THE TASK =
Please return the data that follows precisely as written, but without the images.

Start of Block

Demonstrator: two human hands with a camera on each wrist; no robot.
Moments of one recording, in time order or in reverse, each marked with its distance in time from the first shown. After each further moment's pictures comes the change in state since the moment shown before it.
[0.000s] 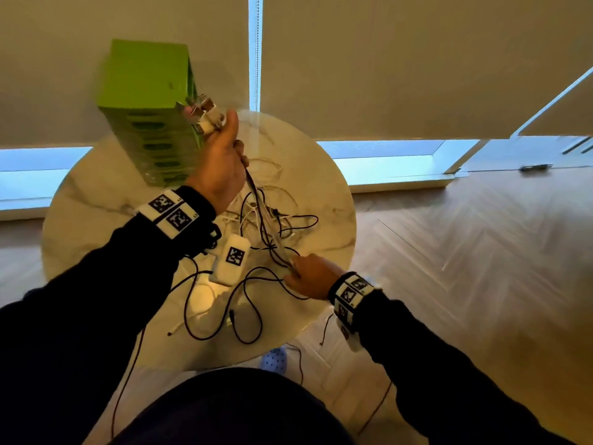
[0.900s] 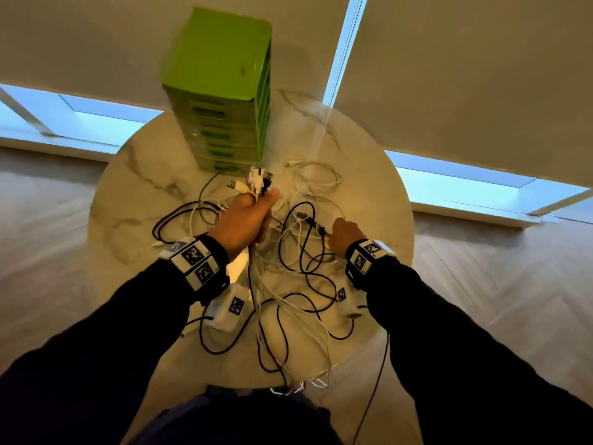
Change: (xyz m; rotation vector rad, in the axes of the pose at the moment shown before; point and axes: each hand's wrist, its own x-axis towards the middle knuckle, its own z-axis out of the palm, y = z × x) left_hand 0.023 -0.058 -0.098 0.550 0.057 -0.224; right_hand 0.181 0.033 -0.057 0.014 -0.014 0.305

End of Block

ANSWER BELOW =
Demonstrator: two human hands with a camera on each wrist; no robot.
Moments of one recording, in time order or in reverse, each marked with its distance in time from the first shown. After each further moment's pictures comes the change in state since the moment shown before it.
[0.000s] 
[0.900s] 
Change: (xyz m; rotation vector rad, in the axes of the pose at the moment shown before; point and axes: each hand's wrist, its own x-axis towards the middle knuckle, its own z-axis out of the palm, y = z × x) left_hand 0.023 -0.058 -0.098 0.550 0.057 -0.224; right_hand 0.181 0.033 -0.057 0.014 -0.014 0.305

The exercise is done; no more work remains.